Ayer, mi pololo-ex-vecino estuvo de cumpleaños. Es curioso, pero nació 9
días después que el Rucio, exactamente del mismo año. A veces creo que esas
cosas no son casualidad, sino sincronicidades que operan como puentes entre una etapa de la vida y la siguiente.
Como conocernos es algo que se nos ha
dado fácil, supe pronto el regalo perfecto: Una comida degustación de 6 tiempos
en un restaurant con inspiración de pueblos originarios ancestrales de Chile, y
de postre, un frasco de Dulce Patria, ese postre inefable creado en París por
la cocinera de Eusebio Lillo, poeta y político que le puso el texto al himno
nacional. La idea era cenar en el restaurant, y comer el postre -y también el postre- en su casa.
Y resulta que ese regalo fue también un regalo para mí, porque me regaló una reflexión gigantesca: No todo es una
casualidad, y quizás debamos afinar el oído para poder escuchar el susurro
que la vida a veces tiene para decirnos.
Desde que llegué a Chile, a graduarme de miss Sapphire-Simpson, todo
cambió. Luego de la muerte de mi abuela y de haber dejado lo peor atrás, adopté
una actitud curiosa. He sufrido mucho, y me voy a sentar aquí a esperar que la
vida me compense, pensé. Y como un acto de psicomagia, como si se tratara de una invocación, empezaron a llegar las
compensaciones, rotundas e indiscutibles, que yo necesitaba.

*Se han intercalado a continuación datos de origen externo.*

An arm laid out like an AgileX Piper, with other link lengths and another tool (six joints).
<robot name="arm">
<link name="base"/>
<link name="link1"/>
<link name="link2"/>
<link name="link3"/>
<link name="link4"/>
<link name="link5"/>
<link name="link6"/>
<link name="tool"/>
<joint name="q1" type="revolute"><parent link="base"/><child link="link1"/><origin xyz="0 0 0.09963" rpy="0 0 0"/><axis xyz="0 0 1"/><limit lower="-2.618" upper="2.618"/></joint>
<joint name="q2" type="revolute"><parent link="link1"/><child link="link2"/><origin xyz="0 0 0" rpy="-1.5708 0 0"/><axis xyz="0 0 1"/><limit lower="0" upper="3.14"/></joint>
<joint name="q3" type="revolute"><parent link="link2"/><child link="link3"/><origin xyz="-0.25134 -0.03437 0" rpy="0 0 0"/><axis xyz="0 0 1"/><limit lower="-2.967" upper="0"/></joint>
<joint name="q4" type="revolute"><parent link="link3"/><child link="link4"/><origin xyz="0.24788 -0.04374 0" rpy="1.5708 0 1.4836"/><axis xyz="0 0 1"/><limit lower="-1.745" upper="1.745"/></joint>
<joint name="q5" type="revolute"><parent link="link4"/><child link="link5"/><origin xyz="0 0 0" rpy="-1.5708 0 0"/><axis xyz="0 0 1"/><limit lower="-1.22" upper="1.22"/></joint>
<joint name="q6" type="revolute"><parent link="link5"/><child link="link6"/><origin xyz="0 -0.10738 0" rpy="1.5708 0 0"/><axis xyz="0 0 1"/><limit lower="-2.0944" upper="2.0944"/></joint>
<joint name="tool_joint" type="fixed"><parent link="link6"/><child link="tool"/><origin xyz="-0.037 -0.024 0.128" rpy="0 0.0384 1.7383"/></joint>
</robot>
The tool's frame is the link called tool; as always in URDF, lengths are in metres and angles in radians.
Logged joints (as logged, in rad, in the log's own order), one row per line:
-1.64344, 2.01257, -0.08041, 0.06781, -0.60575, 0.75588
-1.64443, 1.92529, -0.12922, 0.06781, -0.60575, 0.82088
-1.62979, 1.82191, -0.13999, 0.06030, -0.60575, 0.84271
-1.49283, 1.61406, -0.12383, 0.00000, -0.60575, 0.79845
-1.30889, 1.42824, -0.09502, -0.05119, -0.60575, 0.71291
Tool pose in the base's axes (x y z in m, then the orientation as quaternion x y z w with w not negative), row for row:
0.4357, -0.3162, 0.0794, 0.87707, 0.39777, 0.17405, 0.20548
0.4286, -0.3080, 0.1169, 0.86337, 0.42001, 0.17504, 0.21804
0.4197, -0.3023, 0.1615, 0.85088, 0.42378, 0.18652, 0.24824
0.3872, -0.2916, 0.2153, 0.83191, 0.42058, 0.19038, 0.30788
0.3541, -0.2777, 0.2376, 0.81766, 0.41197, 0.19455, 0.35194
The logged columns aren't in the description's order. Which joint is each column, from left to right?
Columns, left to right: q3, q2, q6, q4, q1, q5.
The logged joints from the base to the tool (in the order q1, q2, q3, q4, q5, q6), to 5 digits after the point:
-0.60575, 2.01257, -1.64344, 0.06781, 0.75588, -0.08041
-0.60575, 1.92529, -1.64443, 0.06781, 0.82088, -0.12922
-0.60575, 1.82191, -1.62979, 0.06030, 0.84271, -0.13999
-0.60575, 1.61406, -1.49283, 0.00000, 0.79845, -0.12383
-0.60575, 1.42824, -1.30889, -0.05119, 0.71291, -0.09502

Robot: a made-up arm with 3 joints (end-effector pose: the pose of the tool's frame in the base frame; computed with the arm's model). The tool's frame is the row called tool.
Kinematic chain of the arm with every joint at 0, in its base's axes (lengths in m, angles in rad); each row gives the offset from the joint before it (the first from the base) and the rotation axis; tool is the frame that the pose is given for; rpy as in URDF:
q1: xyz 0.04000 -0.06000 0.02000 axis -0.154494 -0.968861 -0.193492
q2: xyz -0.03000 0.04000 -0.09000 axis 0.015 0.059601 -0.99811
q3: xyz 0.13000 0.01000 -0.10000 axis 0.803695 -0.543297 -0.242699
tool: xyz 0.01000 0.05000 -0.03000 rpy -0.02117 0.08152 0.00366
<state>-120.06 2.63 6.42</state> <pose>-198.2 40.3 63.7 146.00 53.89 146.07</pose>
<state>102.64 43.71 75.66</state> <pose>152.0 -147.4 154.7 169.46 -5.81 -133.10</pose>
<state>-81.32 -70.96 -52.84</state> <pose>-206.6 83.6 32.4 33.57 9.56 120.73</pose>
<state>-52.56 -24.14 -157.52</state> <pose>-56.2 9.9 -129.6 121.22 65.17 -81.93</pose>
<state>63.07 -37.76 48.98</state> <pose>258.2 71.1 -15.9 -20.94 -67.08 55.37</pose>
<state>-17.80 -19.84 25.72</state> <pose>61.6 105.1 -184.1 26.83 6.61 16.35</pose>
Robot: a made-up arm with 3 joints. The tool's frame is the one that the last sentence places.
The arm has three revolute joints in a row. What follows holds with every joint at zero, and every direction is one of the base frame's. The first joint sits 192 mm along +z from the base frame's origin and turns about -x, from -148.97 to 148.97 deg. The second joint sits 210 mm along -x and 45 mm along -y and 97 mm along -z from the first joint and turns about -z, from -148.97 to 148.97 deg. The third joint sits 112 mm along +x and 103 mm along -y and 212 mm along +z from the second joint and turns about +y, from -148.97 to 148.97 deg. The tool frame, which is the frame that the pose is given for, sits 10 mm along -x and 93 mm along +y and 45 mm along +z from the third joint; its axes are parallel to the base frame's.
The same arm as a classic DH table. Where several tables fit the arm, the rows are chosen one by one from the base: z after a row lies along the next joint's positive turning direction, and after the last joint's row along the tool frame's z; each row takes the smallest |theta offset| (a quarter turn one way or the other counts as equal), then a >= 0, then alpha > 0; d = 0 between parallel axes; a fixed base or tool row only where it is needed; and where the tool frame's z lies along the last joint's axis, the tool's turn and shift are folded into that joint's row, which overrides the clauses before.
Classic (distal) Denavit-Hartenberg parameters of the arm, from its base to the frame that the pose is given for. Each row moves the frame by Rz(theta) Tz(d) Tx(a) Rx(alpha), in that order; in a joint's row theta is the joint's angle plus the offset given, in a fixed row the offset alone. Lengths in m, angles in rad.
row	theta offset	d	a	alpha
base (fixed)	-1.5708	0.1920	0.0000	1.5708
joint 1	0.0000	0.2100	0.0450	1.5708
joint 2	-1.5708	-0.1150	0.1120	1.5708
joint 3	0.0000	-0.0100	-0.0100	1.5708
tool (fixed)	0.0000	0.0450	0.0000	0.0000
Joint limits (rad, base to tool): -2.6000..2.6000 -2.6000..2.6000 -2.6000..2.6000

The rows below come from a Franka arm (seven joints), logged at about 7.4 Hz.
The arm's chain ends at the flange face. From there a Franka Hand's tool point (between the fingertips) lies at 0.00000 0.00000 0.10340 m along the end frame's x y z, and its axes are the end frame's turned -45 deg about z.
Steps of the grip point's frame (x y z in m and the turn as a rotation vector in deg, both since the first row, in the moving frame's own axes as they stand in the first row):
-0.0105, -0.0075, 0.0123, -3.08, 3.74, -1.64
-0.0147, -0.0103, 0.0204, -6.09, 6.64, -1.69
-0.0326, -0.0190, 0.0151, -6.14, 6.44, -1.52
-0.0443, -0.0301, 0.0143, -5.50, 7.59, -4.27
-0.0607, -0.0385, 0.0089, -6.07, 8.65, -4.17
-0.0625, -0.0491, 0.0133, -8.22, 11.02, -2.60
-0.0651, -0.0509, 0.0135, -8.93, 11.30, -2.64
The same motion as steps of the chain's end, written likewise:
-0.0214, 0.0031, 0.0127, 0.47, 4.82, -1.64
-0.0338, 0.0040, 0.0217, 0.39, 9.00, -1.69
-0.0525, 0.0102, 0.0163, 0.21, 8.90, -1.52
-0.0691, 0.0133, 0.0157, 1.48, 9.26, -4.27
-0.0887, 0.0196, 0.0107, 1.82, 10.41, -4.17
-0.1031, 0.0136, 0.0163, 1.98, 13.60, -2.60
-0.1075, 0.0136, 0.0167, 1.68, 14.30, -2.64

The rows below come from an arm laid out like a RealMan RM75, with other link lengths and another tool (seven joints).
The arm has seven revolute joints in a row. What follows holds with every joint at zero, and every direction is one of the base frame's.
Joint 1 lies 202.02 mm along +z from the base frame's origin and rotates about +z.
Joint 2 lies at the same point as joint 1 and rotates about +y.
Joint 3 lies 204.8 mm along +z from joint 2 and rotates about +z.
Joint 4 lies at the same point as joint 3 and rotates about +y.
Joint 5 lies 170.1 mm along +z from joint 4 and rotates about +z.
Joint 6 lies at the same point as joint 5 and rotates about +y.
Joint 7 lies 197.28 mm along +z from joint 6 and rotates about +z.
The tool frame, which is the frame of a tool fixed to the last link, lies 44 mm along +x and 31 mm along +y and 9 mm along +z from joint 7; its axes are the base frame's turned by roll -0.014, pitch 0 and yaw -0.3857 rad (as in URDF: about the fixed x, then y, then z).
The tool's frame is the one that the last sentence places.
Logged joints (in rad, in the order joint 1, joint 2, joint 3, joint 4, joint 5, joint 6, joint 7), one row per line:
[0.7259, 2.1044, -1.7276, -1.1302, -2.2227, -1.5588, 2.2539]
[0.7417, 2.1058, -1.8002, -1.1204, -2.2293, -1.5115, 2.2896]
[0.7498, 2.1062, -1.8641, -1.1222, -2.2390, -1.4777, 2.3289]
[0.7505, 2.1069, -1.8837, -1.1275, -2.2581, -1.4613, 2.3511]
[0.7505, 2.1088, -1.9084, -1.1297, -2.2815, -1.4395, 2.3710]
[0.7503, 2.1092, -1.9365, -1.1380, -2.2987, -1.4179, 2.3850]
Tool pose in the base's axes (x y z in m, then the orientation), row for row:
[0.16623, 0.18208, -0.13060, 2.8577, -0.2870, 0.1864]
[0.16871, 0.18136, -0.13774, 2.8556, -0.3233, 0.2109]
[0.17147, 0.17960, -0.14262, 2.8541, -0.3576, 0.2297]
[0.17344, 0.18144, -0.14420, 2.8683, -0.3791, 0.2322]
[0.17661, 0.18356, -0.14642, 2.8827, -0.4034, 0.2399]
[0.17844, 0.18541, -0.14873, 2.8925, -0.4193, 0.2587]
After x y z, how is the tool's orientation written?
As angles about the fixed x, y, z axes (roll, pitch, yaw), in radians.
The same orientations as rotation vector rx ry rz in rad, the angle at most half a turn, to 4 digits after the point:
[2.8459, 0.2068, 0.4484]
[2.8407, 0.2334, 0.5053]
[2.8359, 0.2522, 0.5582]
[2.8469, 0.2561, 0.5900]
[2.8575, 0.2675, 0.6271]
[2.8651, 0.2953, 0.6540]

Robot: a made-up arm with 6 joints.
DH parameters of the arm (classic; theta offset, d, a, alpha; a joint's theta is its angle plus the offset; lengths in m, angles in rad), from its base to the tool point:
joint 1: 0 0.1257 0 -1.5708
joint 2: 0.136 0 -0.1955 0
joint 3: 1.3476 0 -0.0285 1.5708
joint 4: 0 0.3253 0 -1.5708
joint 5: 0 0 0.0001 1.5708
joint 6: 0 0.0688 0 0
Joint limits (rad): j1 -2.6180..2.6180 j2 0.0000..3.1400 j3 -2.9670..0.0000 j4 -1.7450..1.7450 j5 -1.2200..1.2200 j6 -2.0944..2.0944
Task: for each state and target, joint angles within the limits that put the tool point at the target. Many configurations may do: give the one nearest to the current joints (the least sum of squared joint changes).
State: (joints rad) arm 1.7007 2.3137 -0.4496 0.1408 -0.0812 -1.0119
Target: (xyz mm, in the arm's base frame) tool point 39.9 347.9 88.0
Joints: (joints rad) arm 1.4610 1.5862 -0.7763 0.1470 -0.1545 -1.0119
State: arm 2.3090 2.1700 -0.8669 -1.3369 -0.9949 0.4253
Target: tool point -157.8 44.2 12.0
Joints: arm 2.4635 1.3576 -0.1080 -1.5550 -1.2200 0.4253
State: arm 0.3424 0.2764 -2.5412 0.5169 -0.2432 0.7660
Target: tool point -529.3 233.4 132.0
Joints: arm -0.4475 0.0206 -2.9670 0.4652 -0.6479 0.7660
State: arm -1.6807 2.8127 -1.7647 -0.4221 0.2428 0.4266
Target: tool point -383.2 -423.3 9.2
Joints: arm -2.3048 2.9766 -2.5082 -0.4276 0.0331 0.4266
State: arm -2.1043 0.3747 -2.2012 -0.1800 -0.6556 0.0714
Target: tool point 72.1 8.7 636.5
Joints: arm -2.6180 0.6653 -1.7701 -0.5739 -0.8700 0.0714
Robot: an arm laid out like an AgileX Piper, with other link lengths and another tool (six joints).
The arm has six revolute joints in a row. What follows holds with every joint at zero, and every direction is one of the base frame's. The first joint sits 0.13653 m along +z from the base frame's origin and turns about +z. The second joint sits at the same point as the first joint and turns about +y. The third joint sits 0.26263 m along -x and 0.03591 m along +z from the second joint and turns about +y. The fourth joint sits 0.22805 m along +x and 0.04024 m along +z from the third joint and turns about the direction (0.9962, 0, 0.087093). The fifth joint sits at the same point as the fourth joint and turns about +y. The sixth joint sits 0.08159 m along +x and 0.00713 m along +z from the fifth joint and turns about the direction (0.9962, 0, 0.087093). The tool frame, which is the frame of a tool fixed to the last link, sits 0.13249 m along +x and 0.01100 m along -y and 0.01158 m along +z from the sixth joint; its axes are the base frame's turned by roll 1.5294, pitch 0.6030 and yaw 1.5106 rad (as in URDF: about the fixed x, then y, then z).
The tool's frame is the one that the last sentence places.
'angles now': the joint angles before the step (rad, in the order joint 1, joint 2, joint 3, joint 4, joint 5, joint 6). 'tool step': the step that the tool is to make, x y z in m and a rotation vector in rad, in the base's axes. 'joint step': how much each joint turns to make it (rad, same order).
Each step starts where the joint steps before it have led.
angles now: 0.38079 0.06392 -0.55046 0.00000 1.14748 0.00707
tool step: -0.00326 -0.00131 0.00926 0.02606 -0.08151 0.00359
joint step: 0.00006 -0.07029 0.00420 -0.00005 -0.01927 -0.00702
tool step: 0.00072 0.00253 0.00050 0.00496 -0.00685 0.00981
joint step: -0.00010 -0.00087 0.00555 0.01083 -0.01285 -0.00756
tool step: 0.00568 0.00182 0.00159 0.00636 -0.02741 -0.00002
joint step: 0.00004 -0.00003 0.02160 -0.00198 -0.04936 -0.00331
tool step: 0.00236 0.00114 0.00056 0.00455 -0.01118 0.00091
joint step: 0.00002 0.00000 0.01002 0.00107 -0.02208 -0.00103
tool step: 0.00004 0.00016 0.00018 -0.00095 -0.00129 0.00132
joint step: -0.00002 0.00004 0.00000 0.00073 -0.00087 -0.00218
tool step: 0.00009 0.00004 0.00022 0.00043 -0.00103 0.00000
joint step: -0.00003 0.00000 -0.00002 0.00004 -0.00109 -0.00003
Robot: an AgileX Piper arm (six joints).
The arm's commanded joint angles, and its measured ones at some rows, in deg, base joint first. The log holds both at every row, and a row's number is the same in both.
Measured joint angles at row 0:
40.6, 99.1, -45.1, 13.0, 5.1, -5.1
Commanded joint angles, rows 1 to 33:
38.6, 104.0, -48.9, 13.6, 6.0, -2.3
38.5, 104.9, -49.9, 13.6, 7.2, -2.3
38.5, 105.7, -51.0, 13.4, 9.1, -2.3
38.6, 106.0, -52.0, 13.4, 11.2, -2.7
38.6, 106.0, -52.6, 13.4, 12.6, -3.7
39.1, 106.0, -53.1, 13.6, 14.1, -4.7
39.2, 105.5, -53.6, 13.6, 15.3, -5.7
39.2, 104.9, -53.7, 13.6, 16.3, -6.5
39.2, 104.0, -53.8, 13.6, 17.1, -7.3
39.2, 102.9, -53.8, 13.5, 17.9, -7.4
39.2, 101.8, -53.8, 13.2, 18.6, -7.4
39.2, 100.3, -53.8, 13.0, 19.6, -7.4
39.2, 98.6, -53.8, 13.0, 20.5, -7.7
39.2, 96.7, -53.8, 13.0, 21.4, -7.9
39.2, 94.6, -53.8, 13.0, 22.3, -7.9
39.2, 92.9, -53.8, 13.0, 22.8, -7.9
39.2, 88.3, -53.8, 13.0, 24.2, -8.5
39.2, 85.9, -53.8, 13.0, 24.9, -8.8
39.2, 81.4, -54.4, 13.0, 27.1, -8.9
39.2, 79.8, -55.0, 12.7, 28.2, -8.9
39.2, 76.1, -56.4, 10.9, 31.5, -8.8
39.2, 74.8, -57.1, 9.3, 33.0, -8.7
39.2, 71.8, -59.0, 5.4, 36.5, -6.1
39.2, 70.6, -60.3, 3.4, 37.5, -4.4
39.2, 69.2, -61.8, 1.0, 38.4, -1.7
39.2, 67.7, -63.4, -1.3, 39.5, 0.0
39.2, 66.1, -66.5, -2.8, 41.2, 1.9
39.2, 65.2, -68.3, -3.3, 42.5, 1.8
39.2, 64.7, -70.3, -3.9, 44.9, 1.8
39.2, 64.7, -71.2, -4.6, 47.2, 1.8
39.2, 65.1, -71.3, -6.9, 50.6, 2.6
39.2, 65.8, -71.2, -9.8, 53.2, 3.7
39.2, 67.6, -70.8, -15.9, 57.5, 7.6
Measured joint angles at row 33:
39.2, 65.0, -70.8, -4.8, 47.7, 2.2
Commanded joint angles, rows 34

Una pega rica. El amor de mi familia y mis amigos. Un departamento lindo.
El inicio de una relación no buscada, pero bienvenida. El darme cuenta de que
quiero que me cuiden y que tengo a alguien dispuesto a cuidarme. Alguien que me
quiere con descaro, con tenacidad y sin mezquindades.
Sentados en el comedor, a medianoche, con dos cucharas dentro del frasco sublime
de Dulce Patria, lo supe: Ese no es solo el nombre de un postre. Es el leitmotif de esta etapa de mi vida, de esta etapa donde estoy encontrando no solo la patria concreta, sino que también la patria emocional.